Florrie Darling writes about her film project:
On 5th March 2003, along with two hundred young people in Newcastle upon Tyne and thousands of others around the country, I walked out of my classroom in protest at the prospect of war in Iraq. In 2001, only 39% of 18-24 year olds voted in the General Election, compared to 70% of people aged 65 and over. More young people voted in Big Brother than they did in the 2005 election. In the context of the time, what the young people’s anti-war movement achieved during that time seemed remarkable.
The idea for this film grew out of the anti war protests and the people I met through them. I was particularly inspired by a visit I made to speak to Elswick Girls Group, a project for young women in the West End of Newcastle. Their articulacy and their politics seemed to have no outlet. I went on to study politics and write a dissertation on the subject of youth particiaption, but in my imagination it was always a film, rooted in my own community and in my own experience, exploring young people and politics through their own stories.

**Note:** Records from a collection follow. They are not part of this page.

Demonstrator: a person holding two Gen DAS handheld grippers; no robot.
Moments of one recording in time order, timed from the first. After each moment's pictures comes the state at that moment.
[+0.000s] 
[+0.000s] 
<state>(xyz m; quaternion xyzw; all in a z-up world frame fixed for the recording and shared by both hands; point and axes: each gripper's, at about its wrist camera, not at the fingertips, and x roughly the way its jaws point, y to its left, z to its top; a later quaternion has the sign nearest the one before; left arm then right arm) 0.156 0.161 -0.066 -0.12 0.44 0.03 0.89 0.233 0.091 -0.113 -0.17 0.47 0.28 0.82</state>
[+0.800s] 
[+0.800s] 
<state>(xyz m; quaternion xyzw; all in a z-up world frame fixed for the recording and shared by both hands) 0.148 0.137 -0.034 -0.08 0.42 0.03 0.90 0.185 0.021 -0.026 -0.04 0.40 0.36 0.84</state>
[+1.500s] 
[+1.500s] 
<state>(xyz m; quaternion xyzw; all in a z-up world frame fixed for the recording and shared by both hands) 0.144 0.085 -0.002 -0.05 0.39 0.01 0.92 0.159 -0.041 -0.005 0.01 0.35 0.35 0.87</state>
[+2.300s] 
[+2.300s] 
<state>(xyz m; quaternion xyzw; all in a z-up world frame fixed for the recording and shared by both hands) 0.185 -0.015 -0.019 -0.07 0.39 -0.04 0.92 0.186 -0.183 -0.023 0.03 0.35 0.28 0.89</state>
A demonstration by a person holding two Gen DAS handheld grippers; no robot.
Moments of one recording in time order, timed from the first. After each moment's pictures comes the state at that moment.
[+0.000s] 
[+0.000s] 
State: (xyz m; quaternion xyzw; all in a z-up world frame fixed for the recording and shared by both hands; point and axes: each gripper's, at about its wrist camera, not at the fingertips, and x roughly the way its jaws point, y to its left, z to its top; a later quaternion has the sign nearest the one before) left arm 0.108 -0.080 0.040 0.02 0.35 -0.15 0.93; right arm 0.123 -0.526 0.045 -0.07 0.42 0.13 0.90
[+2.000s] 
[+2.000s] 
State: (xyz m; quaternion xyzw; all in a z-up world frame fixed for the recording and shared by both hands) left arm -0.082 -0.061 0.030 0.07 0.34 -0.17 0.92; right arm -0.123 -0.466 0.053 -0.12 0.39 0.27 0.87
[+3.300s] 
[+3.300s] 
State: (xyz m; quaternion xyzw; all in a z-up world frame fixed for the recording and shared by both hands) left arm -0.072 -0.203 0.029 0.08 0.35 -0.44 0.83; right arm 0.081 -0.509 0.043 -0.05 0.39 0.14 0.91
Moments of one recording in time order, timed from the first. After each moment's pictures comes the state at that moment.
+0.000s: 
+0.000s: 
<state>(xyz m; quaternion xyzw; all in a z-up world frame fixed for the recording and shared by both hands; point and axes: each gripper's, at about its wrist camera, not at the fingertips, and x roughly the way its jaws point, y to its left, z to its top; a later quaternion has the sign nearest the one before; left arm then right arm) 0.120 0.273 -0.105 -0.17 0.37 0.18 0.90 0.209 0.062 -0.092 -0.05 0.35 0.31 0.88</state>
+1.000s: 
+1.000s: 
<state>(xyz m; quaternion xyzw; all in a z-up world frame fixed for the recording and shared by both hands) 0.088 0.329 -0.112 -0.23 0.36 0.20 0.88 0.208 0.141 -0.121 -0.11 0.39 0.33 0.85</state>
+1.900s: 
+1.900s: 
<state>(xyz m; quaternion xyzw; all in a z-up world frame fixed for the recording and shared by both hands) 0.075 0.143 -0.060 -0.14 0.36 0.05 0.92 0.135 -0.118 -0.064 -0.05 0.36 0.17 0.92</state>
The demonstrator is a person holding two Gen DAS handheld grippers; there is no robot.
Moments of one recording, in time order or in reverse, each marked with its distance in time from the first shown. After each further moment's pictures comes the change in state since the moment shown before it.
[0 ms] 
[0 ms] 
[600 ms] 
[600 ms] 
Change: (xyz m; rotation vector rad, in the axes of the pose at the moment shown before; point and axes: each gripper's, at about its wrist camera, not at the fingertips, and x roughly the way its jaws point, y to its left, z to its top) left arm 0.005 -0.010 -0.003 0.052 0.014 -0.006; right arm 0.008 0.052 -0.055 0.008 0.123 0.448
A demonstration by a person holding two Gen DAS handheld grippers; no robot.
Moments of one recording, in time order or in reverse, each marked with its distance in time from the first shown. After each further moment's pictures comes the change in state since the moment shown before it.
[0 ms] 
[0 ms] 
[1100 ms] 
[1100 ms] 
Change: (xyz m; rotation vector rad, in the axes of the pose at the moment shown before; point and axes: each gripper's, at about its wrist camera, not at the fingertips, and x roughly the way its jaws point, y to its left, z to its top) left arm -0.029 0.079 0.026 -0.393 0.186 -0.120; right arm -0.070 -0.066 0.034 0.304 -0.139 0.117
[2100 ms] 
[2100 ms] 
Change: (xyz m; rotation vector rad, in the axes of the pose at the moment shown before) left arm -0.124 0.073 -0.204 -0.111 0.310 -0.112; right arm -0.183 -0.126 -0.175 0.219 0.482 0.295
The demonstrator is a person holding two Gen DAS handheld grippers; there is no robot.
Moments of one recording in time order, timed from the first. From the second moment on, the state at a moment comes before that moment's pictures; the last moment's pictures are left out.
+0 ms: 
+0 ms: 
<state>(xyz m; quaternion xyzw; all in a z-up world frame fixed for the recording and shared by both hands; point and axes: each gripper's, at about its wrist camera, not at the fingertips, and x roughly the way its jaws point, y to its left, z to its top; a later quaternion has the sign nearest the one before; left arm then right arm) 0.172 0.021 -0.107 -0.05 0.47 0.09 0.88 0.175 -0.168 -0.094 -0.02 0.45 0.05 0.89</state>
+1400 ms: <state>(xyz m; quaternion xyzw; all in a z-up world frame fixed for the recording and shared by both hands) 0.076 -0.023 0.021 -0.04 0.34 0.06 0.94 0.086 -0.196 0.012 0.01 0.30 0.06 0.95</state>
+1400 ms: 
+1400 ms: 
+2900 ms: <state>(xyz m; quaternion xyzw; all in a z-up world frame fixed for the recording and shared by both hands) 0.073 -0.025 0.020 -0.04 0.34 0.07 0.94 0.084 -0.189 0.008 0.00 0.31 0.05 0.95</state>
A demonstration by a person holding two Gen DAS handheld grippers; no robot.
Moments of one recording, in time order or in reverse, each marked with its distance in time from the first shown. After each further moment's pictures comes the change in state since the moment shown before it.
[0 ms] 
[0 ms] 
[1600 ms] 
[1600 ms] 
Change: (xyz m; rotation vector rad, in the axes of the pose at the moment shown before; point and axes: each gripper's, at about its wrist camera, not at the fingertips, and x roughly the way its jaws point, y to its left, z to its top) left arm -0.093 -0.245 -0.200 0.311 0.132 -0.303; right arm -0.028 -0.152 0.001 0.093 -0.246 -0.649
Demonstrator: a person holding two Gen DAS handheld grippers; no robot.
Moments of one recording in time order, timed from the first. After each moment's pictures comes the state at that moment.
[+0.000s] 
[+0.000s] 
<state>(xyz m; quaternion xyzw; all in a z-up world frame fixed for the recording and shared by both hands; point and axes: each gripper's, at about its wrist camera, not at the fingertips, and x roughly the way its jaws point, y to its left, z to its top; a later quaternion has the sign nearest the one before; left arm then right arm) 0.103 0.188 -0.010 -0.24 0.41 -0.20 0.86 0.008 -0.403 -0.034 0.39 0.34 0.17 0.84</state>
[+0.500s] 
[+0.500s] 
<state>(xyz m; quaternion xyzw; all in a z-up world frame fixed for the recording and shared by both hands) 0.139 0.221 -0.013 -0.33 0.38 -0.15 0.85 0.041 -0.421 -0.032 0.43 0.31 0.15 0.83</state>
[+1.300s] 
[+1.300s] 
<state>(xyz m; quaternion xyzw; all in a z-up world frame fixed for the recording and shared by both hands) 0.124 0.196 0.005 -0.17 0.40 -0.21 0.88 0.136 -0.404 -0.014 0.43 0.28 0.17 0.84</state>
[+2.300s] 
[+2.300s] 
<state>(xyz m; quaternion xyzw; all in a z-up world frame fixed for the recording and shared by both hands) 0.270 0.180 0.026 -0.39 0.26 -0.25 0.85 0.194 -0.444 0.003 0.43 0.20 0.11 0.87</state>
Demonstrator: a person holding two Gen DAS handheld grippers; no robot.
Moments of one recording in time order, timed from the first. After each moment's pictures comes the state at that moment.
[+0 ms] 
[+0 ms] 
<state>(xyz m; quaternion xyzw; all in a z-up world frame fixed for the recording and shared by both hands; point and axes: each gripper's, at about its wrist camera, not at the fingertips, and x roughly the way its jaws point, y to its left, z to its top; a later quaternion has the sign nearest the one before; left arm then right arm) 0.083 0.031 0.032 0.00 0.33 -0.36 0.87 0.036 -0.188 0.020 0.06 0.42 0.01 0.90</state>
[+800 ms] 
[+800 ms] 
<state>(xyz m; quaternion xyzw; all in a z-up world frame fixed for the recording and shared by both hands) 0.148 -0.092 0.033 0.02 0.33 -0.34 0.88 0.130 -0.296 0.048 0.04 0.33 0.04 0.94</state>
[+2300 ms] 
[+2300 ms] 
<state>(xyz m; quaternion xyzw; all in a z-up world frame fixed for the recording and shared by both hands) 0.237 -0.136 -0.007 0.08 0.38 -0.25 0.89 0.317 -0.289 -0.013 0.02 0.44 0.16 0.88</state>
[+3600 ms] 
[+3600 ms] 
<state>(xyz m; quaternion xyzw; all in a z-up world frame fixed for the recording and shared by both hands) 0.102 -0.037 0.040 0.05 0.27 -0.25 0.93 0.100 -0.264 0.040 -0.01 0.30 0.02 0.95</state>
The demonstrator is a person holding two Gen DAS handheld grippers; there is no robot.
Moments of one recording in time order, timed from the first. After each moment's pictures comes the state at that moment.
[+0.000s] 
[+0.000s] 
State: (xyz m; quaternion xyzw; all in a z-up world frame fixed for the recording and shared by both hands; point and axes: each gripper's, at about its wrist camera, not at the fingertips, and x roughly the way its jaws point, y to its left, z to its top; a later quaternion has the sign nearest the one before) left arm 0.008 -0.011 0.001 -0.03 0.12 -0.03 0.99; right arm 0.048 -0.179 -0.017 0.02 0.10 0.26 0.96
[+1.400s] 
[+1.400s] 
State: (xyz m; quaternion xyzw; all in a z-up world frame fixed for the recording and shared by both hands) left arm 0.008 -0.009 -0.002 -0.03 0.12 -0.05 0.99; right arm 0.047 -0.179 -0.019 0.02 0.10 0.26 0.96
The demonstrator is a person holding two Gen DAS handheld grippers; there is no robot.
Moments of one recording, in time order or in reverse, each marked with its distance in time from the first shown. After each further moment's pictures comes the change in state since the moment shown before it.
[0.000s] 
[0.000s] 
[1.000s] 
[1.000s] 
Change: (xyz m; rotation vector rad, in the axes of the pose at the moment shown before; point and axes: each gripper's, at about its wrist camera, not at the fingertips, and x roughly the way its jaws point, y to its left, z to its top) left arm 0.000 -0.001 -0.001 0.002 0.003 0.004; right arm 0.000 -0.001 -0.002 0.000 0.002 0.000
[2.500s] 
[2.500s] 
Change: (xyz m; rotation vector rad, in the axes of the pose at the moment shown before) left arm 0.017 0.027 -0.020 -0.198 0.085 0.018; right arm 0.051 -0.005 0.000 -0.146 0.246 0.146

Growing up in the North East, which has always been an area of heightened political activity, I couldn’t understand what had changed since the 1980s when my parents went to demonstrations every week on Northumberland Street. The 1985 Miners’ Strike was a crucial part of North East history and my background as I was named after a coal mine. I will talk to young adults from mining families to see how that experience has affected their political outlook.
I went to the Amber Weekend School in March 2008 and began to revisit my film. I was inspired by the way Amber makes social documentary through listening to people, making portraits of their lives and not imposing stories onto them. This idea of portraiture is one that I have carried through from the beginning. I wanted this film to look at the context of young people’s lives and the ways context had affected participation. I approached Amber with my idea and found myself the first recipient of the Murray Martin Award, which has been supported by Northern Film & Media. The Amber collective’s support has enabled me to get this long-germinated idea off the ground. I had no prior experience of film making, access to equipment or knowledge of how to use it. A group of young filmmakers has gathered around the project and Amber is working with us, helping to develop the ideas, discussing approaches, training us in the use of equipment and giving us access to means of making the film.